Well , he was thrice divorced, a one-time serial husband distinguished no less by his devotion than by his misdeeds and mistakes, and he would have to continue to manage alone. From here on out he would have to manage everything alone. Even in his twenties, when he'd thought of himself as square, and on into his fifties, he'd had all the attention from women he could have wanted; from the time he'd entered art school it never stopped. It seemed as though he were destined for nothing else. But then something unforeseen happened, unforeseen and unpredictable: he had lived close to three quarters of a century, and the productive, active way of life was gone. He neither possessed the productive man's male allure nor was capable of germinating the masculine joys, and he tried not to long for them too much. On his own he had felt for a while that the missing component would somehow return to make him inviolable once again and reaffirm his mastery, that the entitlement mistakenly severed would be restored and he could resume where he'd left off only a few years before. But now it appeared that like any number of the elderly, he was in the process of becoming less and less and would have to see his aimless days through to the end as no more than what he was—the aimless days and the uncertain nights and the impotently putting up with the physical deterioration and the terminal sadness and the waiting and waiting for nothing. This is how it works out, he thought, this is what you could not know.
The man who swam the bay with Nancy's mother had arrived at where he'd never dreamed of being. It was time to worry about oblivion. It was the remote future.
One Saturday morning less than a week before the scheduled surgery—after a night of horrible dreaming when he'd awakened struggling to breathe at three A.M. and had to turn on all the lights in the apartment to calm his fears and was only able to fall back to sleep with the lights still burning—he decided it would do him good to go to New York to see Nancy and the twins and to visit Phoebe again, who was now at home with a nurse.

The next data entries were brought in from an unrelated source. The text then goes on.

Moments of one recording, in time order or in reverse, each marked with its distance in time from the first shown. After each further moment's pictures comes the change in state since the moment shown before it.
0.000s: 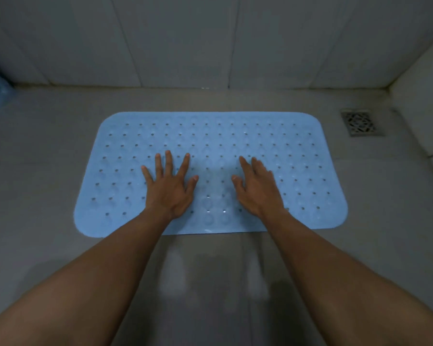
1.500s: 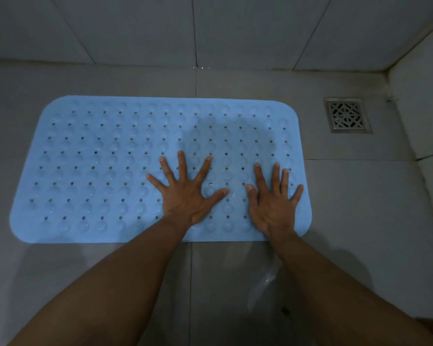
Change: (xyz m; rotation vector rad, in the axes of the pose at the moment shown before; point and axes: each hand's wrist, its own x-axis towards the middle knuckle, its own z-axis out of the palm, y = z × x) left_hand 0.022 0.155 0.045 0.055 -0.160 -0.094; right_hand 0.002 0.156 -0.005 -0.172 -0.013 0.162
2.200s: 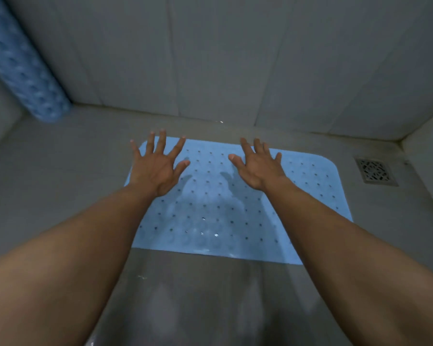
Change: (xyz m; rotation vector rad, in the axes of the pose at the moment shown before) left_hand 0.009 -0.245 -0.147 0.127 0.332 0.088; right_hand 0.017 -0.250 -0.131 -0.005 -0.046 -0.269
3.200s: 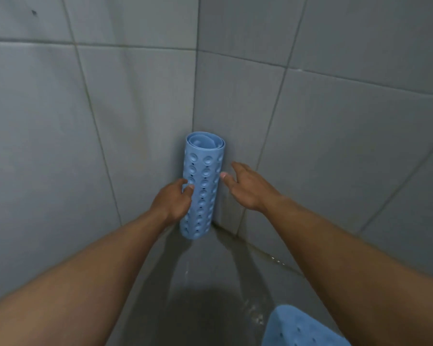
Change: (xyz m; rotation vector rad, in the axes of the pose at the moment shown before) left_hand 0.101 -0.404 -0.158 -0.772 0.275 -0.609; right_hand 0.207 -0.502 -0.135 0.119 0.028 -0.660
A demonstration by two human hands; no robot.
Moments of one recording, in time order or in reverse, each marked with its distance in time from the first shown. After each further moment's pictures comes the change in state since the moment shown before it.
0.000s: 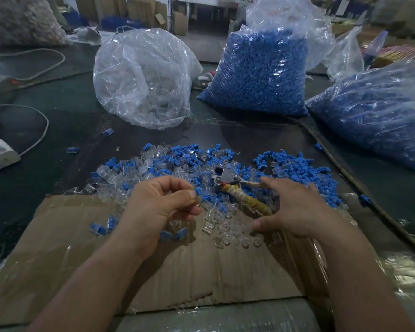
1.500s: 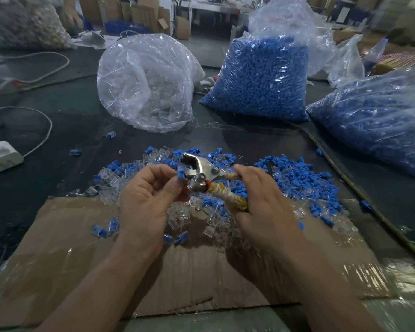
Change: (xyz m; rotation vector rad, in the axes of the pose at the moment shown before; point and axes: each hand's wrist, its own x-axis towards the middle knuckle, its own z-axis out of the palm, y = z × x) left_hand 0.000 -0.005 0.004 -0.106 0.176 0.355; right_hand -0.008 -0.046 0.024 0.149 0.446 -0.352
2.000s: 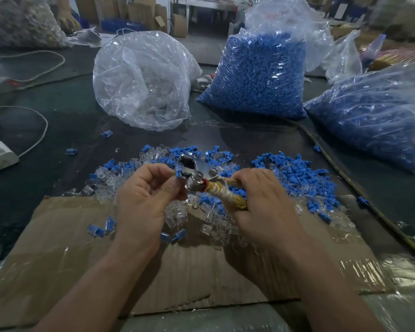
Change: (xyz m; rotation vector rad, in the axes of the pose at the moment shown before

Normally his deliberate independence constituted his bedrock strength; it was why he could take up a new life in a new place unconcerned over leaving friends and family behind. But ever since he'd abandoned any hope of living with Nancy or staying with Howie, he felt himself turning into a childlike creature who was weakening by the day. Was it the imminence of the seventh annual hospitalization that was crushing his confidence? Was it the prospect of coming steadily to be dominated by medical thoughts to the exclusion of everything else? Or was it the realization that with each hospital stay, going back to childhood and proceeding on up to his imminent surgery, the number of presences at his bedside diminished and the army he'd begun with had dwindled to none? Or was it simply the foreboding of helplessness to come?